_Directions for this task:_ Each record below is to be output unchanged, and any picture is to be dropped.

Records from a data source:
- - -
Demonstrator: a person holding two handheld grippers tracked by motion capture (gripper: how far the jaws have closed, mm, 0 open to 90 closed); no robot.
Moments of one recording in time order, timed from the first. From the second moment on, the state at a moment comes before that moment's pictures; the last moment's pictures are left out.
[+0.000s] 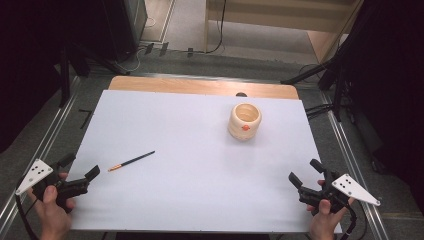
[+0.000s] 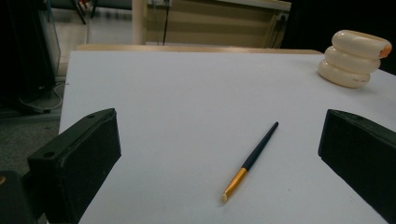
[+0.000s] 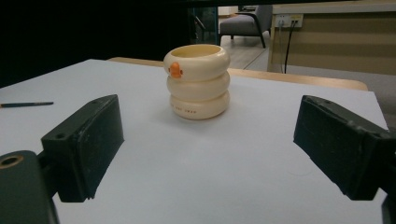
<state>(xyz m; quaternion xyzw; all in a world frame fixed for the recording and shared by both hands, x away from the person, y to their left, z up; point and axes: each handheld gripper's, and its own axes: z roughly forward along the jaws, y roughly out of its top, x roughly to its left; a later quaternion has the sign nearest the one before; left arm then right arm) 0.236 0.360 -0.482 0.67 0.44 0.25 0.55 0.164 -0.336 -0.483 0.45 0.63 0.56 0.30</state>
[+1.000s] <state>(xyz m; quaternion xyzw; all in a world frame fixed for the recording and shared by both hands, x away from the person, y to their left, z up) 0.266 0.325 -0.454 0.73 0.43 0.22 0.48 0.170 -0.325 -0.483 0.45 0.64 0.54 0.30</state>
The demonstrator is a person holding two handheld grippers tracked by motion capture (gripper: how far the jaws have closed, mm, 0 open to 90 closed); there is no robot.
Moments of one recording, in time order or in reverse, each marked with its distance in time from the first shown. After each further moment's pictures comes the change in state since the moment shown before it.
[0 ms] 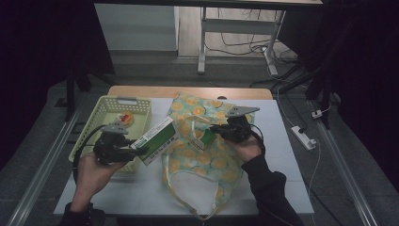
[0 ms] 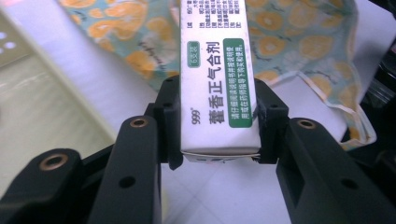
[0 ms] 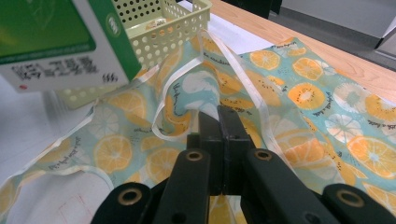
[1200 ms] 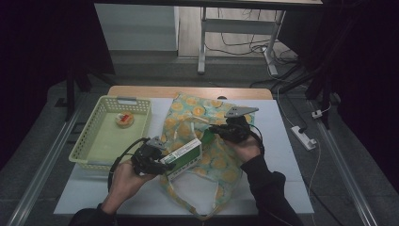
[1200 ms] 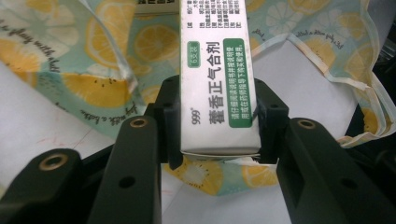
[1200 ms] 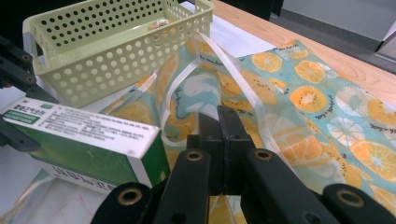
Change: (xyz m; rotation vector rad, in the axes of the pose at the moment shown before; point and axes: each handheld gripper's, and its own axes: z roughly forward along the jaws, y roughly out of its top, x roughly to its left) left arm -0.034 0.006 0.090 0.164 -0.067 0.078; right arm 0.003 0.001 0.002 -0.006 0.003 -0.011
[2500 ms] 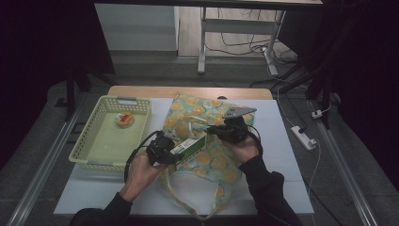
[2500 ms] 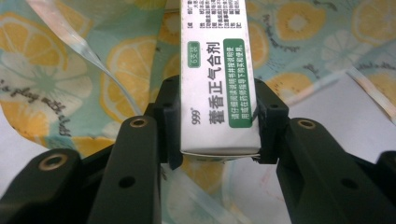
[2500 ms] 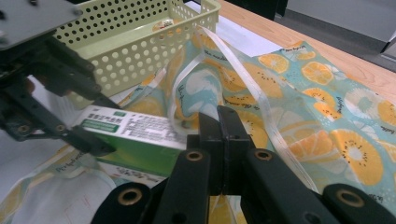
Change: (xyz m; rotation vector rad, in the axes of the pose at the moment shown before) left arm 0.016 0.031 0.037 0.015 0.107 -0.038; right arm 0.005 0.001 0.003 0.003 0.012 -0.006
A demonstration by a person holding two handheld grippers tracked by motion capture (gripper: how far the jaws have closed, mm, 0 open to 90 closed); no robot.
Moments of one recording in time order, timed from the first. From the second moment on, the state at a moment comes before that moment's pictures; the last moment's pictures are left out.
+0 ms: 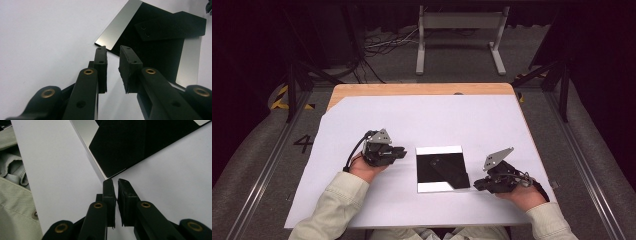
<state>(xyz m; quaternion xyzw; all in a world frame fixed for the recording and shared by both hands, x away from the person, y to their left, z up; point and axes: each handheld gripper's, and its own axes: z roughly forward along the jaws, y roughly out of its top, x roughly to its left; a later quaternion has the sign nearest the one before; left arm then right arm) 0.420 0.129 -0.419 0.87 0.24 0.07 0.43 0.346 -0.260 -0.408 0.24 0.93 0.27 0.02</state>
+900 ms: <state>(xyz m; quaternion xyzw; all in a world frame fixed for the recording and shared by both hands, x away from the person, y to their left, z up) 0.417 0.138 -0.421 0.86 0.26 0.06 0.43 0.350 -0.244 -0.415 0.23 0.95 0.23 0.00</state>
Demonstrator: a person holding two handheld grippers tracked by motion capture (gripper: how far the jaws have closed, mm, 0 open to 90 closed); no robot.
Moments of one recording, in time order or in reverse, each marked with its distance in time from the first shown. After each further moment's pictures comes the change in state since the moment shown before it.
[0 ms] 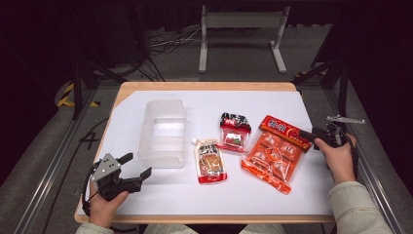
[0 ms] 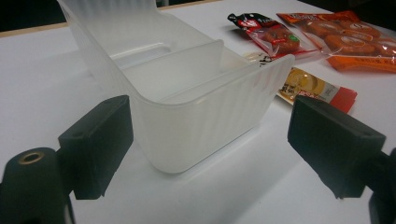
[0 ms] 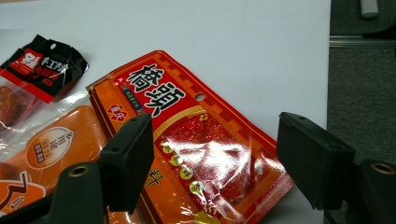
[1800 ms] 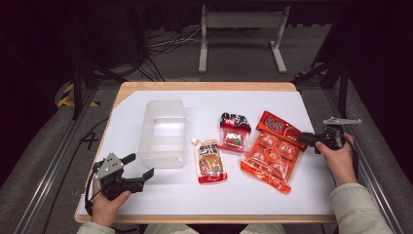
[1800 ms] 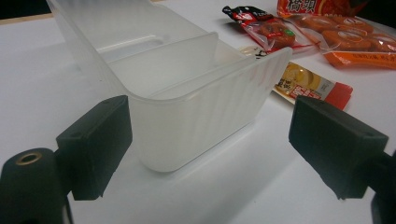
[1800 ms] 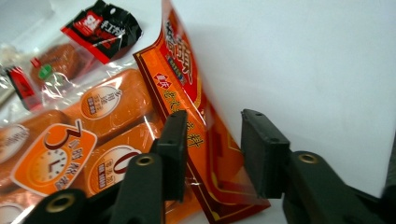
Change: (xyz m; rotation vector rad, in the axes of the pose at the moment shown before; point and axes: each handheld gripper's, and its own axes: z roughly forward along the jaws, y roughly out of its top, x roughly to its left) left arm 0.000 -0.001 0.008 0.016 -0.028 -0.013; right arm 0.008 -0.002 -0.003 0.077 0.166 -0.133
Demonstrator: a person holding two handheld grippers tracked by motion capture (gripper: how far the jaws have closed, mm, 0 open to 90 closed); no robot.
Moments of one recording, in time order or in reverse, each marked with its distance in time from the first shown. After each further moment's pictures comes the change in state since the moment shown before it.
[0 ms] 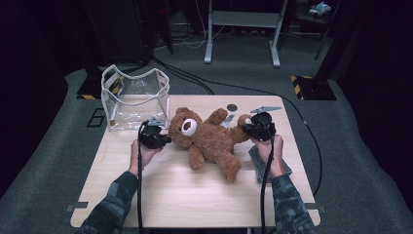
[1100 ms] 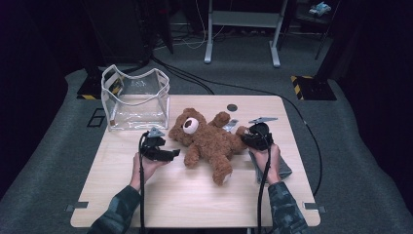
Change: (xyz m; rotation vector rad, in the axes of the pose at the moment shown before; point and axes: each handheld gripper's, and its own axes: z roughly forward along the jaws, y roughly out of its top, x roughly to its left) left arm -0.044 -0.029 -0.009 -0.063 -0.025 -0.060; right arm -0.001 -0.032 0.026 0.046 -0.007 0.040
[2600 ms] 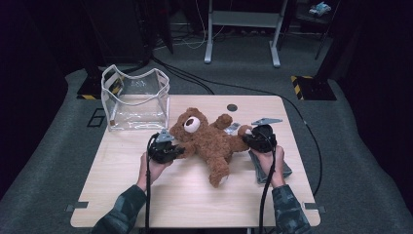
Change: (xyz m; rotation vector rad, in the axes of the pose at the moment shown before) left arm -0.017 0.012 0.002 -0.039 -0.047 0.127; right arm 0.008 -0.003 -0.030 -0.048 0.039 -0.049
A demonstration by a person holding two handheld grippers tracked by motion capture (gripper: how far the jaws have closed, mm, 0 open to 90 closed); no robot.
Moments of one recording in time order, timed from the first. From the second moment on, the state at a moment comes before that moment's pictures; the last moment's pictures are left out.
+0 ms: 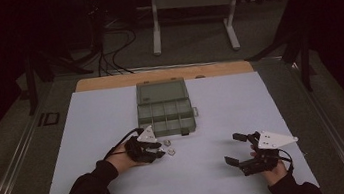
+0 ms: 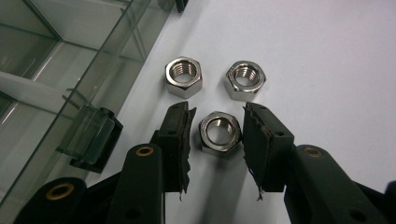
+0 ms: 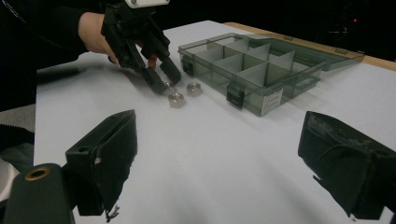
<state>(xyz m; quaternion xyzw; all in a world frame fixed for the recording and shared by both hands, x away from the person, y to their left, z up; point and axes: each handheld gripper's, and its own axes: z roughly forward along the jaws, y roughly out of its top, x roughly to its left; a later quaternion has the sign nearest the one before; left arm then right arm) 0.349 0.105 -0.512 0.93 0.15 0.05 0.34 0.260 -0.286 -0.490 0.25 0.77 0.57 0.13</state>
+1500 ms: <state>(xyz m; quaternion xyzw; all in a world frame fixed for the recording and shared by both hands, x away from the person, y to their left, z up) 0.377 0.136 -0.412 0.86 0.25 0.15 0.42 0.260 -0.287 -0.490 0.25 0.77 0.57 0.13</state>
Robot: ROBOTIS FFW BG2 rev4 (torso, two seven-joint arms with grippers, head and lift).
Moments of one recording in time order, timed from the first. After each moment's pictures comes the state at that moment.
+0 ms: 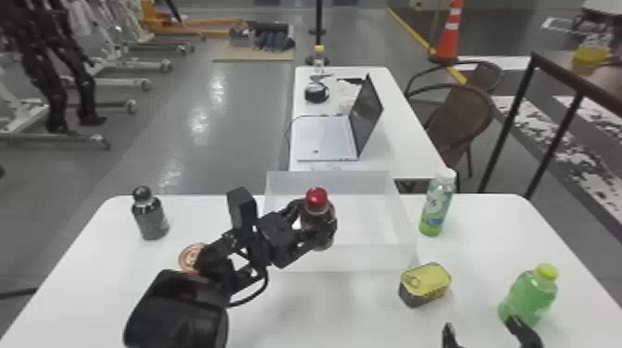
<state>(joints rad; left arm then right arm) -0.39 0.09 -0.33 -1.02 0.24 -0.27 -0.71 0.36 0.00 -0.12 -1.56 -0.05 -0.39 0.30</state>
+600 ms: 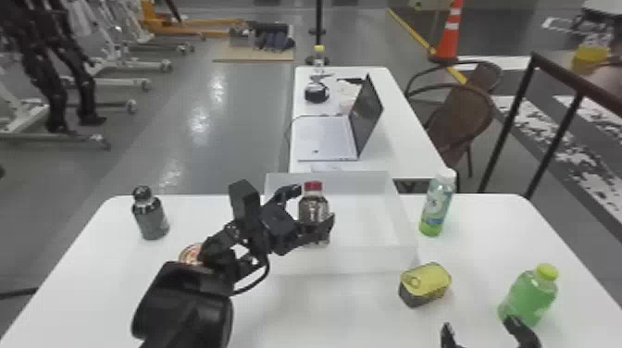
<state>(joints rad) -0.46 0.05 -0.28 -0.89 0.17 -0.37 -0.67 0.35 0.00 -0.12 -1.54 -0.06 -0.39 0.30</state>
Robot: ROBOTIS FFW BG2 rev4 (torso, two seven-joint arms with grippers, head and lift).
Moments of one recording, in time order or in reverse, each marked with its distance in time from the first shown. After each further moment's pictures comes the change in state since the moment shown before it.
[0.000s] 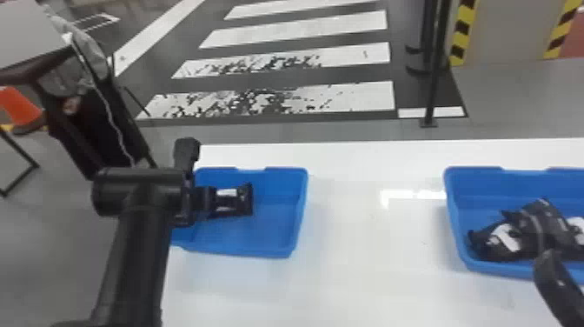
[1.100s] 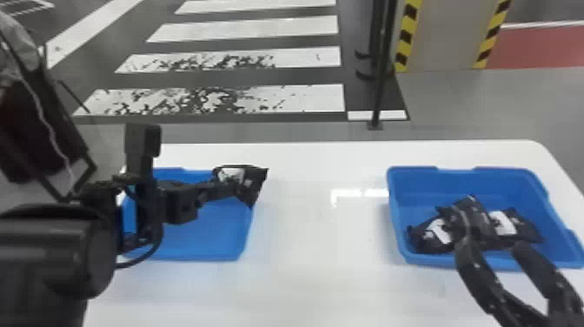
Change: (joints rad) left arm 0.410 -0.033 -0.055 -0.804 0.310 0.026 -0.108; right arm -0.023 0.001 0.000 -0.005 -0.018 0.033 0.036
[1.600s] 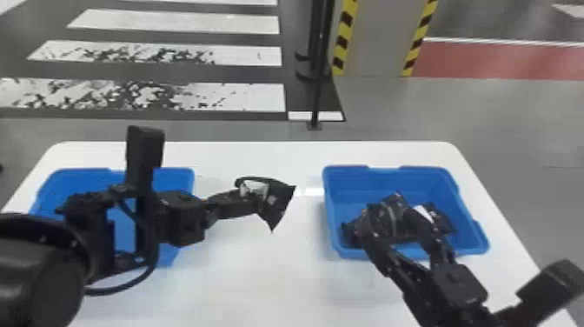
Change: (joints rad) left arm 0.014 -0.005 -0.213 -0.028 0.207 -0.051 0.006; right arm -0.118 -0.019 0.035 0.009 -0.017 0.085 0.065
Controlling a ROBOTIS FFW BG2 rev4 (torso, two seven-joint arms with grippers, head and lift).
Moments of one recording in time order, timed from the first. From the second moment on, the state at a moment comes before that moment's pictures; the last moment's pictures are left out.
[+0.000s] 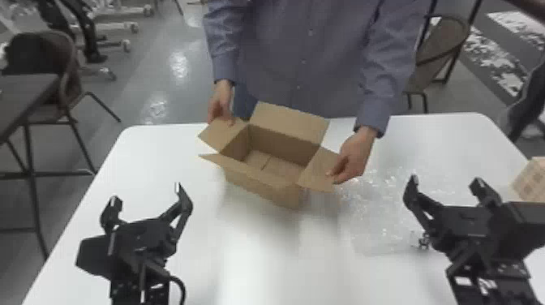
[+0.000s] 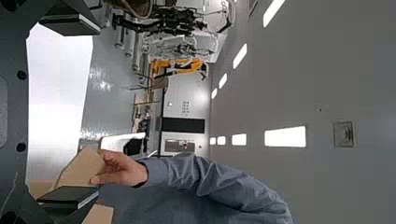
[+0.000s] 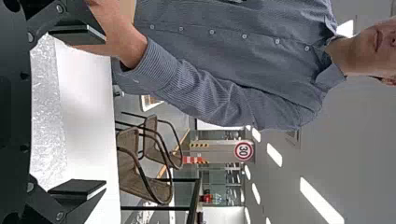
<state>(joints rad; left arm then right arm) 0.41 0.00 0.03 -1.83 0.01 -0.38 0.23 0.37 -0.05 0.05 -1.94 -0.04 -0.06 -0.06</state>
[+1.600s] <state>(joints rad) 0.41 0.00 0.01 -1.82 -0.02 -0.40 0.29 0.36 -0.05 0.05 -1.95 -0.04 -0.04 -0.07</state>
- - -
_Reply to the task:_
Demonstrator: a person holding two handheld grippers tracked by motion capture (gripper: how far the jaws have closed, mm, 0 open to 90 closed); no robot.
Moments of one recording in time order, timed from the first. From the second moment on, the state at a moment comes before that moment's pictures; the last moment's pictures are left out.
[+0.000s] 
[+0.000s] 
[+0.000s] 
<state>(xyz m; quaternion xyzw; all in a world frame fixed for the recording and shared by both hands, x away from the person, y to their left, z up; point and axes: each handheld gripper's, and its own axes: z roughly forward along the jaws, y roughly out of its top, x roughly to its left; a later quaternion has the sign nearest the one before; left arm then right arm) 0.236 0.360 -0.482 0.67 0.44 0.25 0.55 0.164 -0.336 -0.483 0.45 0.63 0.56 0.30</state>
[+1.000s] <state>(xyz m; quaternion xyzw; all in a world frame fixed for the recording and shared by both hands, x away from the person, y to their left, z up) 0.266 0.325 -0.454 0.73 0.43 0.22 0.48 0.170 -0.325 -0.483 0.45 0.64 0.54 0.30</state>
The demonstrator is a person holding two handheld grippers tracked by motion capture (gripper: how far the jaws have closed, mm, 0 open to 90 closed); there is no robot.
Moments of one recording, in time order or in reverse, each marked with its distance in time from the first shown. After each further moment's pictures comes the change in state since the moment shown before it.
[0 ms] 
[0 ms] 
[0 ms] 
[1200 ms] 
[1200 ms] 
[1200 ms] 
Change: (xyz m; rotation vector rad, in the axes of the pose at the moment shown before; point and axes: each handheld gripper's, and its own axes: z roughly forward along the jaws, y roughly out of its top, x roughly to its left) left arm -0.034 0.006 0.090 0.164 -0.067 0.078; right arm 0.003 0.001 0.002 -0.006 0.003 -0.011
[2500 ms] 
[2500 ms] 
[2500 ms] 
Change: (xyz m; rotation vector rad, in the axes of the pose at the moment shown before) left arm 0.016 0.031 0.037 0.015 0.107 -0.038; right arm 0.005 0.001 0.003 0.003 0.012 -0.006
A demonstration by a person holding two handheld grippers tracked by motion capture (gripper: how far the jaws have closed, mm, 0 open to 90 closed); no robot.
Moments of one recording in time order, timed from the first. From the second moment on, the state at a moment comes before that moment's pictures; the last moment's pictures are left out.
+0 ms: 
<state>(xyz m; quaternion xyzw; all in a world frame fixed for the recording and shared by both hands, x away from the person, y to their left, z up; point and axes: each handheld gripper's, and its own axes: z roughly forward along the jaws, y roughly out of its top, x roughly to its left; a later quaternion has the sign nearest the one before; left arm then right arm) 0.420 0.129 -0.419 0.87 0.24 0.07 0.43 0.346 -0.260 -0.408 0.24 0.93 0.27 0.02</state>
+900 ms: <state>(xyz m; quaternion xyzw; all in a world frame fixed for the recording and shared by both hands, x away from the person, y to their left, z up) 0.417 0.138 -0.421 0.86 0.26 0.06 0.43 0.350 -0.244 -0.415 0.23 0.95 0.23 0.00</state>
Demonstrator: a person holding two handheld grippers tracked by motion capture (gripper: how far the jaws have closed, mm, 0 open to 90 closed); no robot.
Moments of one recording, in time order or in reverse, each marked with its distance in time from the first shown. After each further moment's pictures comes the change in state since the moment shown before it.
[0 ms] 
[0 ms] 
[0 ms] 
[1800 ms] 
[1800 ms] 
[1800 ms] 
Change: (xyz m; rotation vector rad, in the axes of the pose at the moment shown before; point and axes: each handheld gripper's, and its own axes: z roughly forward along the jaws, y roughly out of its top, x roughly to its left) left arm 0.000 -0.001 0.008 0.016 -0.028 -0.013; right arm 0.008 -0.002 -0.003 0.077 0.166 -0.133
Demonstrator: a person holding two handheld grippers tracked by motion capture (gripper: how far the jaws have closed, mm, 0 open to 90 closed); no robot.
Moments of one recording, in time order or in reverse, each marked with its distance in time from the first shown. After each further moment's pictures comes the change in state since the moment shown before it.
[0 ms] 
[1100 ms] 
Change: (xyz m; rotation vector rad, in the axes of the pose at the moment shown before; point and axes: each handheld gripper's, and its own axes: z roughly forward along the jaws, y roughly out of its top, x roughly to its left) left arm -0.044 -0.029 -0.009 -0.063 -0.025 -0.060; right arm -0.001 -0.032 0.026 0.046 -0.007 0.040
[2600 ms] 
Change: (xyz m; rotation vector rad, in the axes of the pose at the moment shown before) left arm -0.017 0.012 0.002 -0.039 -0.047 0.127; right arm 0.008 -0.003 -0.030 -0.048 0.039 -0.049
A demonstration by a person holding two handheld grippers tracked by motion capture (gripper: how far the jaws have closed, mm, 0 open to 90 closed); no robot.
Moments of one recording in time order, timed from the first. From the second moment on, the state at a moment comes before that moment's pictures; the last moment's pictures are left out.
+0 ms: 
+0 ms: 
+0 ms: 
<state>(xyz m; quaternion xyzw; all in a world frame fixed for the recording and shared by both hands, x away from the person, y to their left, z up; point and axes: each handheld gripper's, and its own axes: z roughly forward along the jaws, y roughly out of its top, x roughly to its left; a later quaternion has the sign nearest the one before; left arm then right arm) 0.349 0.105 -0.512 0.93 0.15 0.05 0.34 0.260 -0.286 -0.490 0.25 0.77 0.57 0.13</state>
+1500 ms: <state>(xyz m; quaternion xyzw; all in a world frame fixed for the recording and shared by both hands, x away from the person, y to their left, z up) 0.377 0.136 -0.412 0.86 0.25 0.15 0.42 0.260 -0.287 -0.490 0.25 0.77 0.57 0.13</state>
Robot: ROBOTIS FFW BG2 rev4 (torso, two seven-joint arms with grippers, head and lift).
Moments of one recording in time order, timed from the first. After each moment's pictures comes the state at that moment.
+0 ms: 
<state>(joints rad; left arm then right arm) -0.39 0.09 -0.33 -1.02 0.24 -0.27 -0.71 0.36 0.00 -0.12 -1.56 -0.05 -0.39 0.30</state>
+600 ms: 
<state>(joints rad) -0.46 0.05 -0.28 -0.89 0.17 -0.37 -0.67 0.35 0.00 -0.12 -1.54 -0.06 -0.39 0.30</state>
Robot: ROBOTIS FFW BG2 rev4 (torso, two seven-joint arms with grippers, head and lift).
Moments of one recording, in time order or in reverse, each marked with its distance in time from the first shown. After each further moment's pictures comes the change in state since the moment shown before it.
[0.000s] 
[1.100s] 
Change: (joints rad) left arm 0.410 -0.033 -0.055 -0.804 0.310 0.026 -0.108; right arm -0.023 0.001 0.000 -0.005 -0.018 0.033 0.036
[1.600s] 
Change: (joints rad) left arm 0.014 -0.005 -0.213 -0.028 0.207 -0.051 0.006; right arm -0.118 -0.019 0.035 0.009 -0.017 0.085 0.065
Controlling a ROBOTIS FFW BG2 rev4 (torso, two seven-joint arms with grippers, head and lift).
Moments of one recording in time order, timed from the first. From the second moment on, the state at a moment comes before that moment's pictures; the last moment's pictures are left out.
[+0.000s] 
[+0.000s] 
[+0.000s] 
<state>(joints rad; left arm then right arm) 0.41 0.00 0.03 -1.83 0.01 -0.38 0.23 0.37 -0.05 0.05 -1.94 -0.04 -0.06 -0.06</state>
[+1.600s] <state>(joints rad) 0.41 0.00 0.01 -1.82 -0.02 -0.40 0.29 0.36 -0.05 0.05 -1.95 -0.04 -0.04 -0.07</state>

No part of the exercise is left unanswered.